# Task description
Would you reproduce all of the entries exactly?
▼
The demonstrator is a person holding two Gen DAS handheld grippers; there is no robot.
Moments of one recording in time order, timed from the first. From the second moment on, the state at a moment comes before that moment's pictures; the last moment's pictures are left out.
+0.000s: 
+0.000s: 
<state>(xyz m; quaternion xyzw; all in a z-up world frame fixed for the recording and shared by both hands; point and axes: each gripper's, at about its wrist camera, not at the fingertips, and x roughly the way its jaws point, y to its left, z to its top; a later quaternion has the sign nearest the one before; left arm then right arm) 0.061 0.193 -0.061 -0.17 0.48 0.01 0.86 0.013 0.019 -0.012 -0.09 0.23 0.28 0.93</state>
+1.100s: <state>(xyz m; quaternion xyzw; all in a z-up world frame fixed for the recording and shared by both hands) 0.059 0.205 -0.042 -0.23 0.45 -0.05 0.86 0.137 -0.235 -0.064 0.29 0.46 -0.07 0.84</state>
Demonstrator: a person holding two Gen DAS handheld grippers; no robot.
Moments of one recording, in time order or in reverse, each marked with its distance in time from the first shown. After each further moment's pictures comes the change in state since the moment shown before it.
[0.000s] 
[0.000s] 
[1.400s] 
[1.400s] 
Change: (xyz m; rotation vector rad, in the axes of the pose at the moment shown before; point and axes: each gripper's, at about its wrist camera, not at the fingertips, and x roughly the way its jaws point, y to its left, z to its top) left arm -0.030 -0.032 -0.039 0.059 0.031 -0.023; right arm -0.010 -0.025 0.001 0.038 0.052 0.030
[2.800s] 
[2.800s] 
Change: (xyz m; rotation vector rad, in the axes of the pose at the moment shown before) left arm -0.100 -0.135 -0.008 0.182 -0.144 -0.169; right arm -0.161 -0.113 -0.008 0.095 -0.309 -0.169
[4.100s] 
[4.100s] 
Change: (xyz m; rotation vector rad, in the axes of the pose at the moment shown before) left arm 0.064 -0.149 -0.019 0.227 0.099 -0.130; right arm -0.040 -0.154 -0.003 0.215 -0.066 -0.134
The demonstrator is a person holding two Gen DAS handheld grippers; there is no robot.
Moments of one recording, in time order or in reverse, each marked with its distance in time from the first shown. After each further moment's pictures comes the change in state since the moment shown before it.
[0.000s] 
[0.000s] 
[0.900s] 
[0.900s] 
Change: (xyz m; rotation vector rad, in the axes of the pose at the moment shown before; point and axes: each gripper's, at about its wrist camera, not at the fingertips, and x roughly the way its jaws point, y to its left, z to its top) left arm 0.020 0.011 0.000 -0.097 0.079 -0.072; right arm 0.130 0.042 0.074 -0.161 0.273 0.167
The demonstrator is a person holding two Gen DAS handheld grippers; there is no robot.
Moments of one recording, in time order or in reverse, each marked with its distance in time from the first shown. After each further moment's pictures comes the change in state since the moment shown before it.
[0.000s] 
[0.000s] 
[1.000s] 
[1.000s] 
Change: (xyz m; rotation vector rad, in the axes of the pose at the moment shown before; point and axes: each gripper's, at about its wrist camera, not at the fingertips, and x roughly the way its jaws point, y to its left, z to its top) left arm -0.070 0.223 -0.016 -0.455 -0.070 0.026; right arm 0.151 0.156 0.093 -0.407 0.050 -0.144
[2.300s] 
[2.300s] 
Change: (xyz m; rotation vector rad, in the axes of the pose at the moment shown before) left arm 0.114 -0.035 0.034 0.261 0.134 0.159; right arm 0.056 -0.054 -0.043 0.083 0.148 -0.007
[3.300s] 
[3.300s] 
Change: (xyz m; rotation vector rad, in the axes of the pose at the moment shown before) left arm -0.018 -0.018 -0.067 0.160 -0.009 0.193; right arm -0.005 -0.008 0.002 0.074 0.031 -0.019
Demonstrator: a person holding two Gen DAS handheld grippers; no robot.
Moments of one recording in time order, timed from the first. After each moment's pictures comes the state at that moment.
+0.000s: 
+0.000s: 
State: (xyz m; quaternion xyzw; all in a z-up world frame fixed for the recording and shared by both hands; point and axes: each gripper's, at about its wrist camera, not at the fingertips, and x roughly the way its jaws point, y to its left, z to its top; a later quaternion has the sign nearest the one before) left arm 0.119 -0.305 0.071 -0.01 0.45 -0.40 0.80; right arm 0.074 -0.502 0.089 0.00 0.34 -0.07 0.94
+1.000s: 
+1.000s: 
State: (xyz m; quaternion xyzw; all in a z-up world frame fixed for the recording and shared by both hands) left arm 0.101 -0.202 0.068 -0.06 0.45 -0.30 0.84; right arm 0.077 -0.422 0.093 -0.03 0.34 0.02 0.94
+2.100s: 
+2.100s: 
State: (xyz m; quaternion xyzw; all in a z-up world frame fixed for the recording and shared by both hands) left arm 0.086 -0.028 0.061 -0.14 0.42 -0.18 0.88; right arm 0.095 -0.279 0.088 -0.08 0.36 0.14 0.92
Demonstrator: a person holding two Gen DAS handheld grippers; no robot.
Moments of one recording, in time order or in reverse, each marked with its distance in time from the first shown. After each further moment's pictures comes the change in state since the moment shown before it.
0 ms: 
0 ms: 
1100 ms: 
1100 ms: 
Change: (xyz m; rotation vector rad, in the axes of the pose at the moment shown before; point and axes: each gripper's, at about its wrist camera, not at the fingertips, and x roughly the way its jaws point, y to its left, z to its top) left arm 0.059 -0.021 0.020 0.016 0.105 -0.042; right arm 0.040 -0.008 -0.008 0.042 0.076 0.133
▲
# Solution to this problem
The demonstrator is a person holding two Gen DAS handheld grippers; there is no robot.
Moments of one recording in time order, timed from the first. From the second moment on, the state at a moment comes before that moment's pictures; the last moment's pictures are left out.
+0.000s: 
+0.000s: 
<state>(xyz m; quaternion xyzw; all in a z-up world frame fixed for the recording and shared by both hands; point and axes: each gripper's, at about its wrist camera, not at the fingertips, and x roughly the way its jaws point, y to its left, z to its top; a later quaternion has the sign nearest the one before; left arm then right arm) 0.061 0.193 -0.061 -0.17 0.48 0.01 0.86 0.013 0.019 -0.012 -0.09 0.23 0.28 0.93</state>
+1.100s: <state>(xyz m; quaternion xyzw; all in a z-up world frame fixed for the recording and shared by both hands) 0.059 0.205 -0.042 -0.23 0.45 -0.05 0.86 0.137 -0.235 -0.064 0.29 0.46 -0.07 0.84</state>
Demonstrator: a person holding two Gen DAS handheld grippers; no robot.
Moments of one recording, in time order or in reverse, each marked with its distance in time from the first shown. After each further moment's pictures comes the change in state since the moment shown before it.
[0.000s] 
[0.000s] 
[1.400s] 
[1.400s] 
Change: (xyz m; rotation vector rad, in the axes of the pose at the moment shown before; point and axes: each gripper's, at about its wrist camera, not at the fingertips, and x roughly the way its jaws point, y to its left, z to its top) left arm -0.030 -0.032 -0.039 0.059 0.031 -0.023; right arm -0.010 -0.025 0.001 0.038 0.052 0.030
[2.800s] 
[2.800s] 
Change: (xyz m; rotation vector rad, in the axes of the pose at the moment shown before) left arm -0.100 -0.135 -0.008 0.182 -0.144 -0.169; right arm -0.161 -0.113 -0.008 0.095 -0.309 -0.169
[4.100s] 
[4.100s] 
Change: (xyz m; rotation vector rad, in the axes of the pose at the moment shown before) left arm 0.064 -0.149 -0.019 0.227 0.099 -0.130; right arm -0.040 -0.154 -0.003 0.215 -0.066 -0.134
The demonstrator is a person holding two Gen DAS handheld grippers; there is no robot.
Moments of one recording, in time order or in reverse, each marked with its distance in time from the first shown. After each further moment's pictures comes the change in state since the moment shown before it.
[0.000s] 
[0.000s] 
[0.900s] 
[0.900s] 
Change: (xyz m; rotation vector rad, in the axes of the pose at the moment shown before; point and axes: each gripper's, at about its wrist camera, not at the fingertips, and x roughly the way its jaws point, y to its left, z to its top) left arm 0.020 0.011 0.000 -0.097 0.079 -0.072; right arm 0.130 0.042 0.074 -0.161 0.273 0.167
The demonstrator is a person holding two Gen DAS handheld grippers; there is no robot.
Moments of one recording, in time order or in reverse, each marked with its distance in time from the first shown. After each further moment's pictures comes the change in state since the moment shown before it.
[0.000s] 
[0.000s] 
[1.000s] 
[1.000s] 
Change: (xyz m; rotation vector rad, in the axes of the pose at the moment shown before; point and axes: each gripper's, at about its wrist camera, not at the fingertips, and x roughly the way its jaws point, y to its left, z to its top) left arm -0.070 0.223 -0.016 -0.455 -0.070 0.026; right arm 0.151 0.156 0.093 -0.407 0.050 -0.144
[2.300s] 
[2.300s] 
Change: (xyz m; rotation vector rad, in the axes of the pose at the moment shown before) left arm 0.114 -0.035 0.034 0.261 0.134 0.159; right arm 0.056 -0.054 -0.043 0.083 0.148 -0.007
[3.300s] 
[3.300s] 
Change: (xyz m; rotation vector rad, in the axes of the pose at the moment shown before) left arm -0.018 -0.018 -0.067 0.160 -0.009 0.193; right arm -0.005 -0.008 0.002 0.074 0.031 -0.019
Demonstrator: a person holding two Gen DAS handheld grippers; no robot.
Moments of one recording in time order, timed from the first. After each moment's pictures comes the state at that moment.
+0.000s: 
+0.000s: 
State: (xyz m; quaternion xyzw; all in a z-up world frame fixed for the recording and shared by both hands; point and axes: each gripper's, at about its wrist camera, not at the fingertips, and x roughly the way its jaws point, y to its left, z to its top; a later quaternion has the sign nearest the one before) left arm 0.119 -0.305 0.071 -0.01 0.45 -0.40 0.80; right arm 0.074 -0.502 0.089 0.00 0.34 -0.07 0.94
+1.000s: 
+1.000s: 
State: (xyz m; quaternion xyzw; all in a z-up world frame fixed for the recording and shared by both hands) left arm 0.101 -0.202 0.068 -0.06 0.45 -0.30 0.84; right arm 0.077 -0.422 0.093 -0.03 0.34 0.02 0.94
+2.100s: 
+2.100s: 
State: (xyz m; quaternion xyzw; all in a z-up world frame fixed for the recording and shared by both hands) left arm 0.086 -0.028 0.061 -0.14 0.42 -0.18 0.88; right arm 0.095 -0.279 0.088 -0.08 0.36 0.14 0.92
Demonstrator: a person holding two Gen DAS handheld grippers; no robot.
Moments of one recording, in time order or in reverse, each marked with its distance in time from the first shown. After each further moment's pictures comes the change in state since the moment shown before it.
0 ms: 
0 ms: 
1100 ms: 
1100 ms: 
Change: (xyz m; rotation vector rad, in the axes of the pose at the moment shown before; point and axes: each gripper's, at about its wrist camera, not at the fingertips, and x roughly the way its jaws point, y to its left, z to its top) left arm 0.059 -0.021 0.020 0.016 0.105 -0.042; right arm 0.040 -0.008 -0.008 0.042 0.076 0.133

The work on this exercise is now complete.